▸ **Task statement**: Work out how many lines in the listing below carry the word "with". Give that number alone.
********
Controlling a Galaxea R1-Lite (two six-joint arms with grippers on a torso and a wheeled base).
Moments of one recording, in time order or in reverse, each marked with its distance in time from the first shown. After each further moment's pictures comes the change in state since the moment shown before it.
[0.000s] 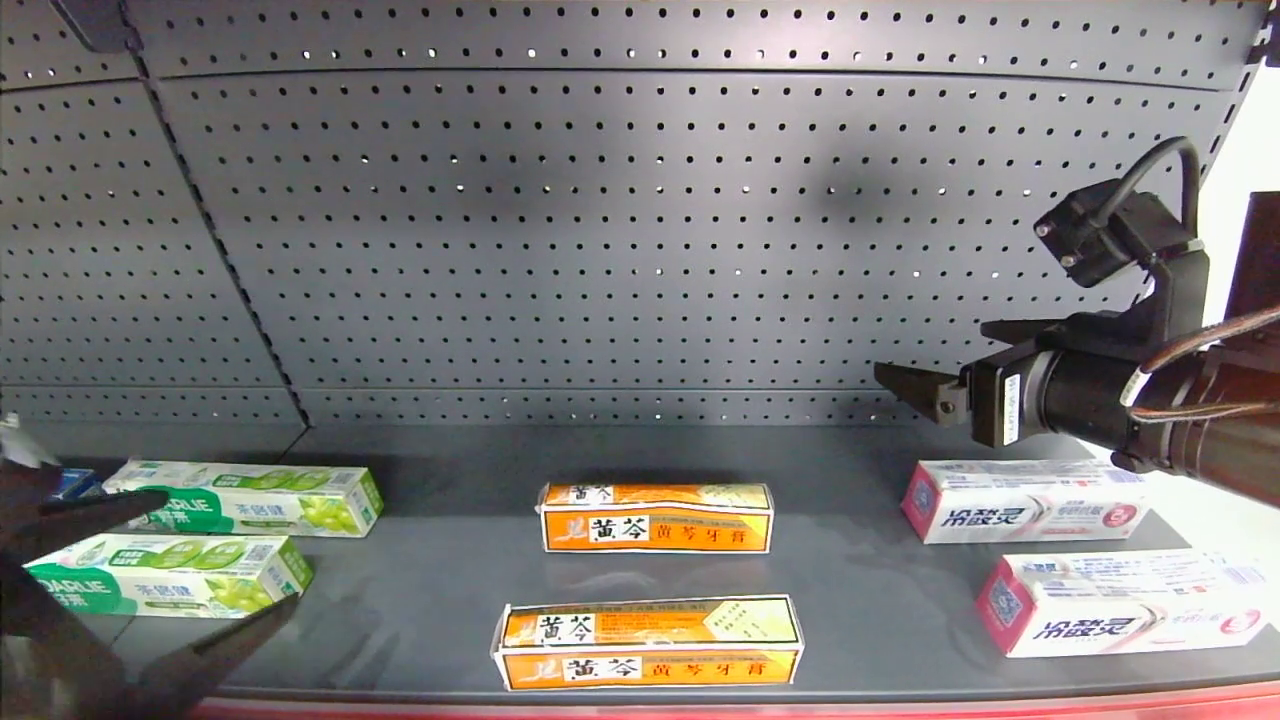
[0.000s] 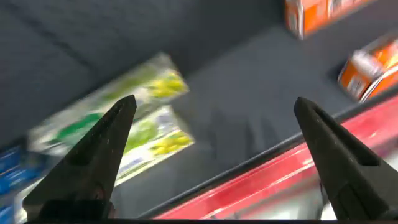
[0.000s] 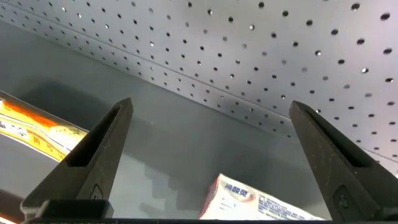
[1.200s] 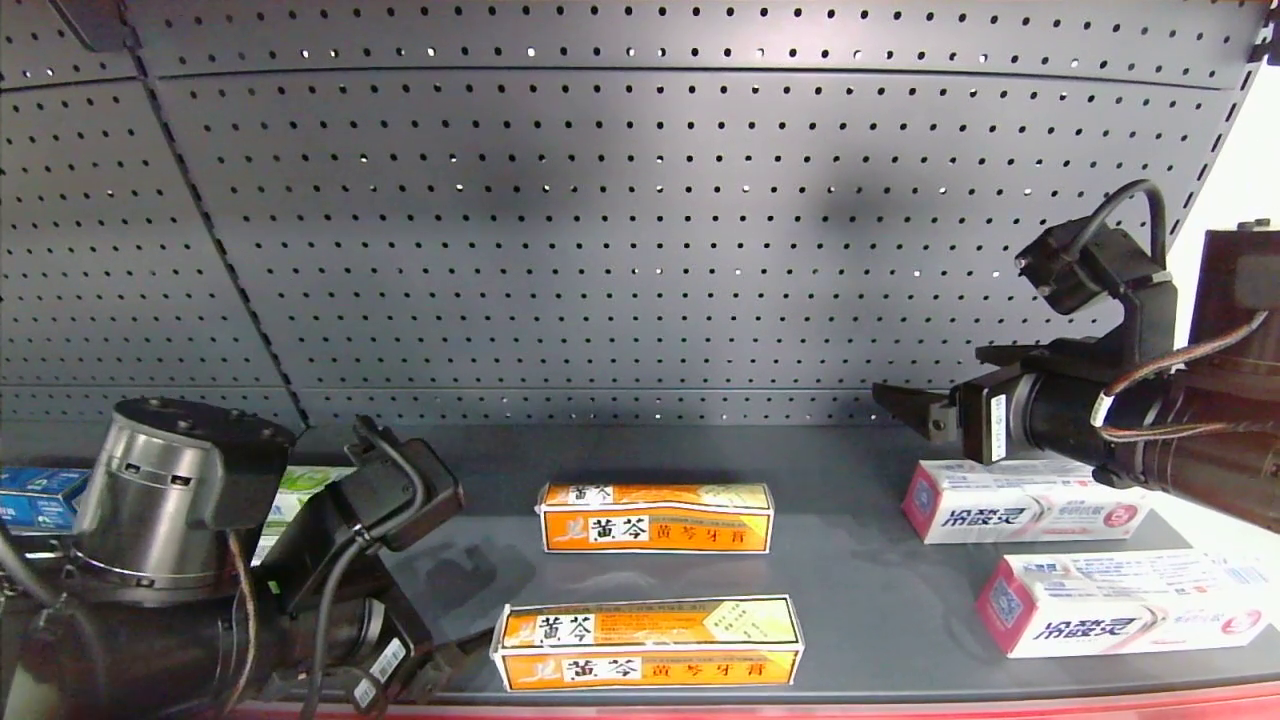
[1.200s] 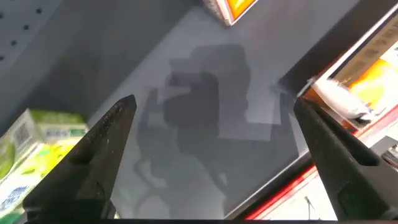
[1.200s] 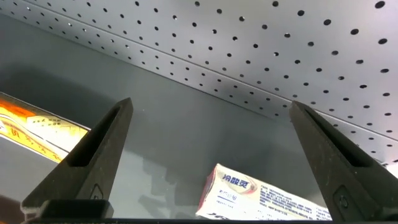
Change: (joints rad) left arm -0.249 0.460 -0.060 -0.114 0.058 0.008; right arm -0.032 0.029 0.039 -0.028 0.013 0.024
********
▸ **Output**: 2